Artificial Intelligence, computational intelligence, and their applications

Introduction and history

The field of artificial intelligence can roughly be divided into two parts - symbolic artificial intelligence and computational artificial intelligence. Symbolic artificial intelligence uses a symbolic description of the world in some formal language (e.g. logic) to solve problems, e.g. in the field of planning and knowledge representation. In contrast, computational intelligence focuses on learning behavior from available data and observations. Nature-inspired algorithms then represent a large part of computational intelligence.

Nature-inspired algorithms comprise a wide range of techniques that are rapidly gaining popularity in artificial intelligence. Among the most famous of them are artificial neural networks and evolutionary algorithms. Above all, artificial neural networks (in the form of so-called deep learning) today achieve many good results and surpass traditional methods in the field of image processing, reinforcement learning, machine translation, and others.

Neural networks are inspired by the functioning of the nervous system. They consist of simple computing units, so-called neurons, which are connected by weights. When training neural networks, these weights are adjusted so that the outputs of the network correspond to some desired outputs. Evolutionary algorithms are in turn optimization algorithms inspired by Darwinian evolution. They work with a set (population) of solution candidates (individuals). They run in iterations (generations) and apply genetic operators (crossover and mutation) to the entire population in each generation. Individuals that represent better solutions have a better chance of creating new offspring.
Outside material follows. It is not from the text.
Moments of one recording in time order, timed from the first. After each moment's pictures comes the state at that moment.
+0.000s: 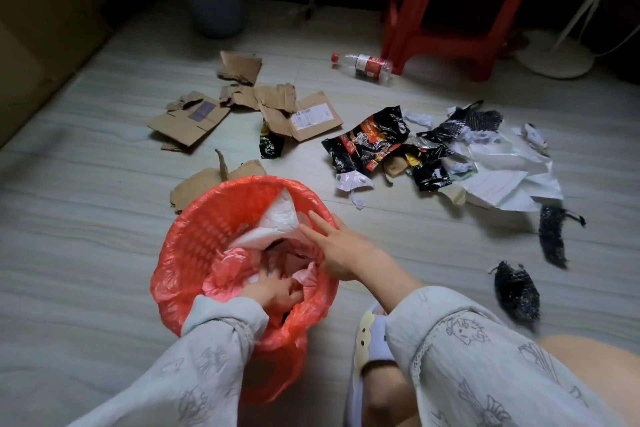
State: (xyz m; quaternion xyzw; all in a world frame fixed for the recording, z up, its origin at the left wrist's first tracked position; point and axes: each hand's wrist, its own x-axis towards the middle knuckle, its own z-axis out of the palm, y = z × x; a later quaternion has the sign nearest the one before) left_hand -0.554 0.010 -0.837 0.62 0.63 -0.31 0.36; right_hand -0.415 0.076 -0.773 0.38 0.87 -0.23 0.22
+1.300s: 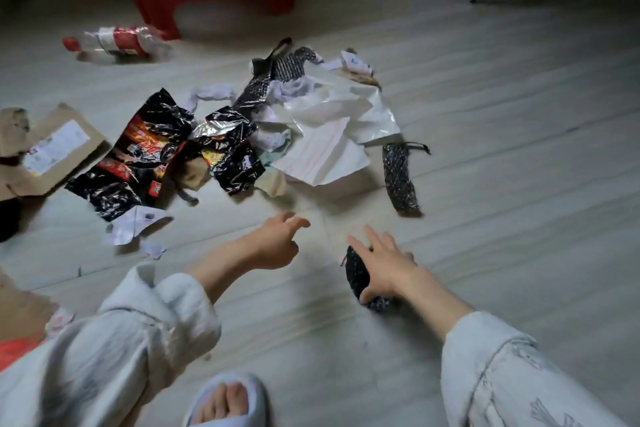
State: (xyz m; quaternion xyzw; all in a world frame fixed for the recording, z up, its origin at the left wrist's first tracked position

The above-mentioned methods are definitely not new. The first experiments with artificial neural networks date back to the 1940s. In 1959, Rosenblatt presents the perceptron, which later becomes the basis of modern neural networks. However, the development of neural networks in the 1970s and 1980s was marked by distrust in their abilities, which was based mainly on the book Perceptrons by Marvin Minsky and Seymour Papert. The further development of neural networks then only came in the second half of the 80s after the (re)discovery of the backpropagation algorithm, which is still used to train neural networks today. Currently, different architectures of (deep) neural networks are emerging in many areas of machine learning and give the best known results.

The idea of evolutionary algorithms is also not new. One of the first evolutionary strategies (optimization algorithms for continuous optimization, which are characterized by the fact that they automatically adapt their parameters) dates back to the late 1970s. The genetic algorithm as such was created in mid-1980s. Today, evolutionary algorithms are used in addition to optimization itself, e.g. for the design of electronic circuits, or for training neural networks in reinforcement learning.

Machine learning and optimization

The main areas of application of nature-inspired algorithms are machine learning and optimization. In fact, as we will see, these areas have a lot in common, since the goal of machine learning is typically to adjust the parameters of a model to best fit the available data. However, the area of optimization is somewhat more general.

The entire field of machine learning can be divided into three areas:

  1. In supervised learning, we are given inputs and their respective outputs. The goal is to find a model that, given an input, correctly assigns the correct output. Outputs can be of two types, either categorical or numerical. In the former case, the goal is to assign the object to the correct category (e.g. to decide whether there is a dog or a cat in a picture), and the problem is called classification. In the latter case, the goal is to predict a numerical value based on the input data (e.g. the price of the property based on information about it). Such a problem is called regression.
  2. In unsupervised learning only inputs without desired outputs are given. The goal is typically to divide the inputs into groups of similar inputs (clustering), or to learn how inputs look and generate new data (generative models).
  3. In reinforcement learning, the goal is to learn the behavior of an agent so that it best solves a given problem based on feedback from the environment in which it acts. We can think of this as trying to learn a new game by trying different actions and seeing how they affect the score.

Applications and results

Nature-inspired methods have achieved many interesting results in recent years. In the field of evolutionary algorithms, the Humies awards are announced every year for results obtained using evolutionary algorithms, which can compete in quality with results obtained by humans. For example, one of the nice results is the antenna design obtained through genetic programming, which was used in a NASA test mission. Evolutionary algorithms can also be used to evolve neural networks, e.g. to create artificial intelligence for the Mario game.

Neural networks, and deep neural networks, achieve very good results, for example, in image classification and processing. A nice result is, for example, automatic creation of captions for images. But deep neural networks also achieve very good results in reinforcement learning and are able to beat human players in many games such as Go, Starcraft, or many Atari games (you can access this paper if you log in on the page - Access through my institution).